Thu, November 8th, 2012 at 8:30AM (PST)


Deadman and Poison Ivy continue to provide guidance to Alec Holland as the titular character attempts to discern the hows and whys of the world he finds in "Swamp Thing" #14. However, Scott Snyder and Yanick Paquette bring much more to the table as they provide more insight into the lifelong bond between Abigail Arcane and Alec Holland in a story threaded throughout this issue.

From the haunting opening page (just a week too late for Halloween spookiness) to the apparently triumphant foe on the cliffhanger final page, this issue presents a compilation of beautifully disturbing imagery from Yanick Paquette and Nathan Fairbairn that illustrates the incredible unpredictability of "Rotworld." Plants and decay are the two driving forces of this installment in "Swamp Thing" #14 and the artistic duo manage to liven up those notions with intricate panel borders and carefully connected coloring. Fairbairn's range of greens is as descriptive to the Grove and the power of Swamp Thing as any imagery drawn by Paquette or words written by Snyder.

Not that either creator is slacking in this issue -- Paquette brings his considerable talent to bear once more, giving fans a triumphant, fist-pumping moment early in the issue as Swamp Thing puts his foot down on the Rot-infested heroes and civilians. Literally. Paquette's knack for detail is almost overwhelming, especially given the dynamic scene changes throughout this issue.

Snyder's choice to layer the story of "Rotworld" over and through tales of days past is an interesting one. Through the days past we get more insight into Abby, a character who clearly still has a major role to play in the development of Alec Holland, the Rot and the Green. Snyder balances the two adventures nicely, giving Abby enough prominence and personality to clearly handle the problems she faces. No costume, no powers, just simple willpower and intelligence. Through those decisions, it feels as though Snyder is giving Abby more development and growth than Alec at this point in the series.
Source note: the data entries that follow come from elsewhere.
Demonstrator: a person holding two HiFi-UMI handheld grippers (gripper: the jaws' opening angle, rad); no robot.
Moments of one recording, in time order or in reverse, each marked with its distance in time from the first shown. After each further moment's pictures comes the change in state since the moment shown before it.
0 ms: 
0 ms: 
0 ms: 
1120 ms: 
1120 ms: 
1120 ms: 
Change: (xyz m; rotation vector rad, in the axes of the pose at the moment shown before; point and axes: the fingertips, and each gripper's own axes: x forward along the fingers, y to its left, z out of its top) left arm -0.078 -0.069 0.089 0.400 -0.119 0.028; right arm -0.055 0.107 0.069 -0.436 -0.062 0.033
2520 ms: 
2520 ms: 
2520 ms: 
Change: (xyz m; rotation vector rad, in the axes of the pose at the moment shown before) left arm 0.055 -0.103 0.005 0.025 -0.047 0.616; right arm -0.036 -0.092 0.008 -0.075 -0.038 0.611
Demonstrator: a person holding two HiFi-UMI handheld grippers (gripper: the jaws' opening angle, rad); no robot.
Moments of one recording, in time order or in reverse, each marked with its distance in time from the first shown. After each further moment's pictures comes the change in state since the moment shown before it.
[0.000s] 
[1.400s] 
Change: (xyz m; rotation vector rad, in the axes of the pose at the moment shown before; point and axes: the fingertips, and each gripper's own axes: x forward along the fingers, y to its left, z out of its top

"Rotworld" is in full swing. This is only the second chapter of the Swamp Thing side of the saga, but so much groundwork has been provided for the story that it feels more established. A large portion of that is due to the fact that Snyder threads through characters and concepts from his entire run and beyond. The final page of this issue is proof of that. "Rotworld" is familiar and creepy, unexpected and exciting.